**WORK TASK:**
Reproduce verbatim all of the data given below, but do not carry over the images.

**MATERIAL PROVIDED:**
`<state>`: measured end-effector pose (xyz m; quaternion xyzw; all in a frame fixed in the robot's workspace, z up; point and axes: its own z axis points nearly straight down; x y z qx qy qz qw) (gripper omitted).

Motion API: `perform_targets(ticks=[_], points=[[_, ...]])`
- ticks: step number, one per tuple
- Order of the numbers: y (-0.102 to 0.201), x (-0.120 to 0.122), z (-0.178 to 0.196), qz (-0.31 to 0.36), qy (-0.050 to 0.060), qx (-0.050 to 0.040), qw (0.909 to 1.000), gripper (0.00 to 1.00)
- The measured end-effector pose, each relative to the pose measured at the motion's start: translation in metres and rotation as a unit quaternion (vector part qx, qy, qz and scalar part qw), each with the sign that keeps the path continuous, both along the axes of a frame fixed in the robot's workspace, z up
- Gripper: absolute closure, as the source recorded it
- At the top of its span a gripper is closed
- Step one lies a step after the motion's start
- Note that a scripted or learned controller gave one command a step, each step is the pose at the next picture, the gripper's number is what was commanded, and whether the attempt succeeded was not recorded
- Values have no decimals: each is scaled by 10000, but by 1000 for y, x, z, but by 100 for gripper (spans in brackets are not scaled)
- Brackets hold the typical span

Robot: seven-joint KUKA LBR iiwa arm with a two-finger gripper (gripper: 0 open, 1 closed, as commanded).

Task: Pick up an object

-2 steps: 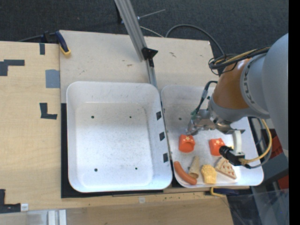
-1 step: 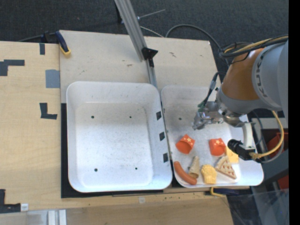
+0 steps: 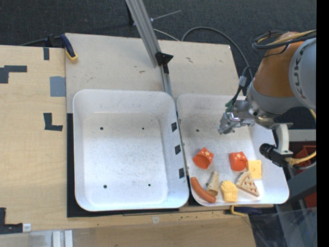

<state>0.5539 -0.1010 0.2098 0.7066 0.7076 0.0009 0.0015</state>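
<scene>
the arm comes in from the right, its orange band bulking over the right bin. the gripper hangs above the bare upper middle of that bin, fingers pointing down — from here i cannot tell how far apart they are, and nothing shows between them.

all the small things sit in the near part of the right bin, well apart from the gripper. an orange-red cup-like piece lies on its side toward the middle. to its right is a second red piece, and touching that, a yellow block. below those, a tan wedge with red dots like a pizza slice lies beside a yellow lumpy piece. a small beige stick-like item stands just left of the yellow lump, and a red sausage lies along the bin's front left corner.

the left bin sits just beside the right one — their rims touching. a metal pole slants down from the top to where the two bins meet.
</scene>
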Motion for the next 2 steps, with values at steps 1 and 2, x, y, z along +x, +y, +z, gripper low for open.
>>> perform_targets(ticks=[1,2], points=[[51,2,-7,23,28,13,10000,100],[105,7,-13,28,30,13,10000,100]])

**OUTPUT:**
`<state>`: measured end-effector pose (xyz m; quaternion xyzw; all in a frame fixed in the robot's workspace, z up; point and axes: its own z axis points nearly straight down; x y z qx qy qz qw) (gripper omitted).

Motion API: `perform_targets(ticks=[_], points=[[_, ...]])`
- ticks: step number, one per tuple
- Order of the numbers: y (-0.102 to 0.201), x (-0.120 to 0.122), z (-0.178 to 0.196), qz (-0.31 to 0.36), qy (-0.050 to 0.060), qx (-0.050 to 0.040), qw (0.909 to 1.000), gripper (0.00 to 1.00)
- The measured end-effector pose, each relative to the pose measured at the motion's start: translation in metres and rotation as a unit quaternion (vector part qx, qy, qz and scalar part qw), each with the sign that keeps the path continuous, both along the axes of a frame fixed in the robot's workspace, z up
- Gripper: absolute closure, as the source recorded it
- At the top of its span a gripper is closed
- Step one lies a step after the motion's start
- Note that a scripted or learned controller gave one command a step, each step is the pose at the next picture, the gripper's number is what was commanded, and whether the attempt succeeded was not recorded
- Values have no decimals: each is scaled by 10000, but by 1000 for y, x, z, but by 100 for gripper (spans in brackets are not scaled)
- Brackets hold the typical span

Robot: seven-joint KUKA LBR iiwa arm with a two-finger gripper (gripper: 0 open, 1 closed, as commanded).

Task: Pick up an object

-2 steps: 
-1 step: 
+0 steps: 

<state>0.5539 -0.1010 0.2098 0.7066 0.7076 0.0009 0.0015</state>
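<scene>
the arm comes in from the right, its orange band bulking over the right bin. the gripper hangs above the bare upper middle of that bin, fingers pointing down — from here i cannot tell how far apart they are, and nothing shows between them.

all the small things sit in the near part of the right bin, well apart from the gripper. an orange-red cup-like piece lies on its side toward the middle. to its right is a second red piece, and touching that, a yellow block. below those, a tan wedge with red dots like a pizza slice lies beside a yellow lumpy piece. a small beige stick-like item stands just left of the yellow lump, and a red sausage lies along the bin's front left corner.

the left bin sits just beside the right one — their rims touching. a metal pole slants down from the top to where the two bins meet.
</scene>
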Motion for the next 2 steps, with values at steps 1 and 2, x, y, z along +x, +y, +z, gripper low for open.
>>> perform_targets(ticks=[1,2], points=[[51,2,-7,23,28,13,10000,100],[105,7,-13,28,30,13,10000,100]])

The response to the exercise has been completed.